I dragged my 12-year-old into the shop, proclaiming the virtues of vintage. After a nice browse around, I left with two hats and a sweet wooden ring. I wore the ring on my pinky most of the rest of the day, twirling it around as we ate vendor dogs and shouted out words for a street side rapper to incorporate into his mix. (He was pretty good…try lookin’ cool while rapping about “artichokes”.)
Later that evening, after we’d returned to the hotel and I was getting ready to go to dinner, I realized the ring was loose on my pinky. Not wanting to lose it, I moved it to my ring finger. It went on easily and seemed a good, snug fit.
As I put on my make-up, snug became tight. I tugged on it while we walked to the restaurant but the ring wouldn’t budge and my finger began to swell. By the time we were ready to order, my finger was a lovely shade of maroon. Houston, we have a problem.

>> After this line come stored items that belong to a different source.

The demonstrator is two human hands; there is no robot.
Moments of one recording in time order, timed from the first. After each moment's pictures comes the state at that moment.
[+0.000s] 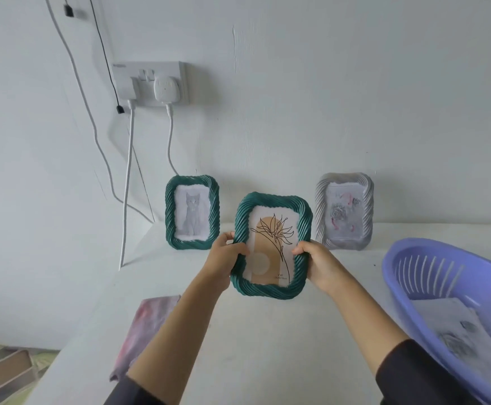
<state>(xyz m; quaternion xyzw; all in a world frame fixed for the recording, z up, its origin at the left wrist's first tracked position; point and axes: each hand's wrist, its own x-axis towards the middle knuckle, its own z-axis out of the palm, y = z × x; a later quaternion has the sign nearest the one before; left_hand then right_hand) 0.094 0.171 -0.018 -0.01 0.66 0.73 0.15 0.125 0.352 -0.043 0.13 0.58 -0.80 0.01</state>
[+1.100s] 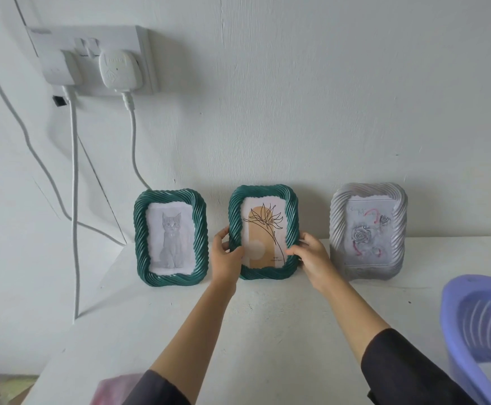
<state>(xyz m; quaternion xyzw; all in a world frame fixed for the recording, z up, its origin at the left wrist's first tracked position) -0.045 0.218 -0.078 -0.04 0.67 0.74 0.05 -0.010 0.381 -0.085 0.15 0.67 -0.73 -0.09</state>
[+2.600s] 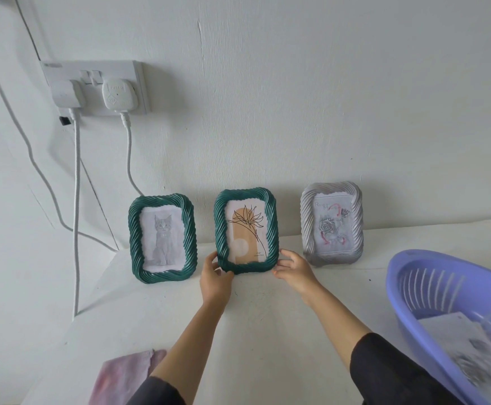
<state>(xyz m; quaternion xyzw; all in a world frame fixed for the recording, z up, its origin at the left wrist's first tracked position) 0.005 0.207 -0.104 -0.03 0.76 0.65 0.04 0.054 0.369 -0.094 0.20 0.75 -0.63 -0.05</state>
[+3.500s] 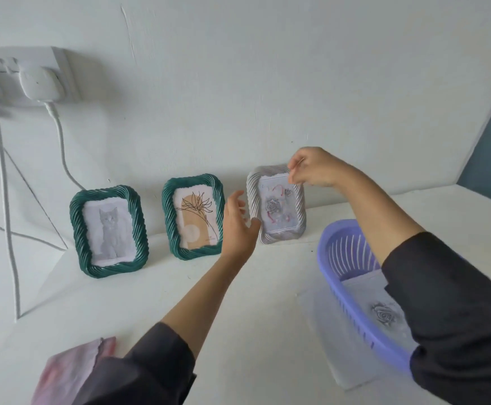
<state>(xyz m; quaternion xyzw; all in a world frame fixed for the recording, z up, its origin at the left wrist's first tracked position) 0.066 0.323 -0.034 0.28 0.76 0.58 -0.09 0.119 0.479 0.089 0.14 0.90 -0.39 -0.12</state>
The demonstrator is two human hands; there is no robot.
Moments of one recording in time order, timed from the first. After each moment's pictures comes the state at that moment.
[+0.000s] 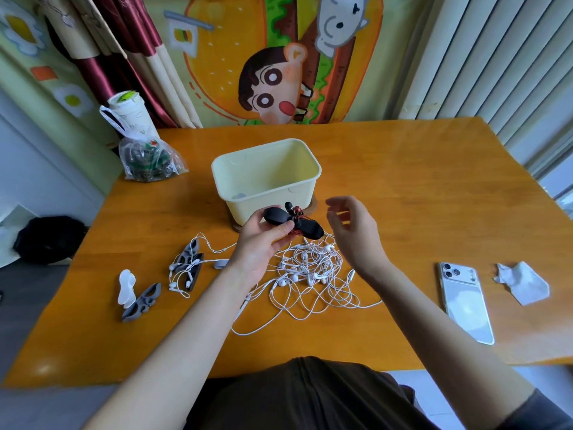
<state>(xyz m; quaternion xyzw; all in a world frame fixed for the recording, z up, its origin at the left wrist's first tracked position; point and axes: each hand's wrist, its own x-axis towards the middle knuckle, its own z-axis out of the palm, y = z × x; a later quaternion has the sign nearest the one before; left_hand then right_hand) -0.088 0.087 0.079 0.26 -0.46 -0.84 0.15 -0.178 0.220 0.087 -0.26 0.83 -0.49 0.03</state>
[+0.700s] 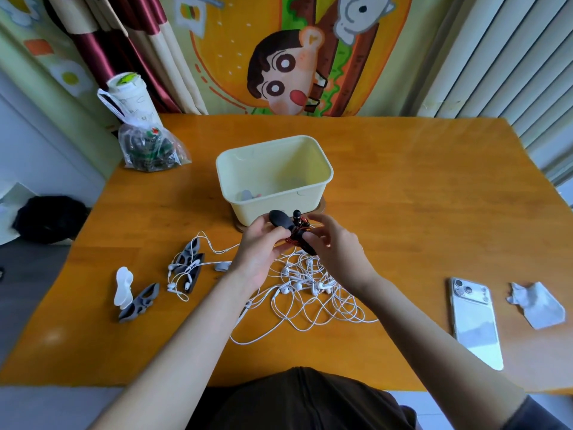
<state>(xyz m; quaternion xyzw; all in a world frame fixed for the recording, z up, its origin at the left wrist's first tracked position) -0.102 0.068 0.071 0.32 -0.47 -0.81 0.13 -0.179 0.191 0.078 -0.32 0.82 -0.44 0.18</state>
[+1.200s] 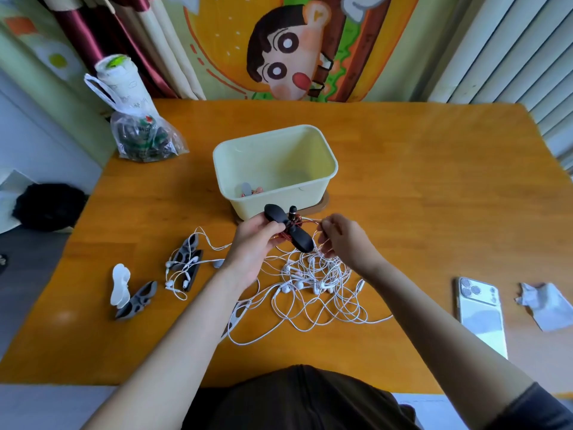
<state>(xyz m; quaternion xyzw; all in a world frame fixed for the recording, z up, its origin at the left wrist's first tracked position) -0.112 0.050 0.057 0.33 -0.51 -0.78 0.13 -0.214 0.180 0.063 -0.22 0.80 -0.45 0.32</state>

Of course, the problem was made worse because:
A. If you’ve ever eaten at Baton Rouge, you know you can’t just get up a leave, not after you’ve dreamed of their BBQ sauce for months on end. (It’s not Papa Joe’s Smoke House, but pretty close.)
B. My book signing at Book Expo Canada was the next day at noon. Kind of difficult to scribble my name repeatedly when the fourth finger of my writing hand is the size of a sausage.
My dear husband (calmly) says, “we’ll ask for a side of butter. Maybe that will work.”
I thanked the server, scooped up a big pat of the stuff and stuck my hands under the table and started to slather away.
We were way beyond butter.
Husband (still quite calm) says…”OK. Emergency room?”
I could smell the glorious woody scent of the BBQ sauce as the server set my plate in front of me. I unrolled the napkin that was wrapped around the silverware.
“This steak knife looks pretty sharp. Maybe I can saw the ring off?”
Husband shook his head and sighed. “Give me your hand, I’ll do it.”
He made a good start, sawing a nice groove into the ring, but I couldn’t stand watching the blade move back and forth so close to my fingers. “Thanks honey, I’ll take it from here.”
I worked at it, sawing away when I could, changing the angle ever so slightly when I came too near flesh, quickly hiding my hand under the table every time the waiter came by, or when the manager insisted on strolling around striking up conversations with us and every table within sight.
I may have lost a ring, but my finger was still in tact, my hand ready for BEC.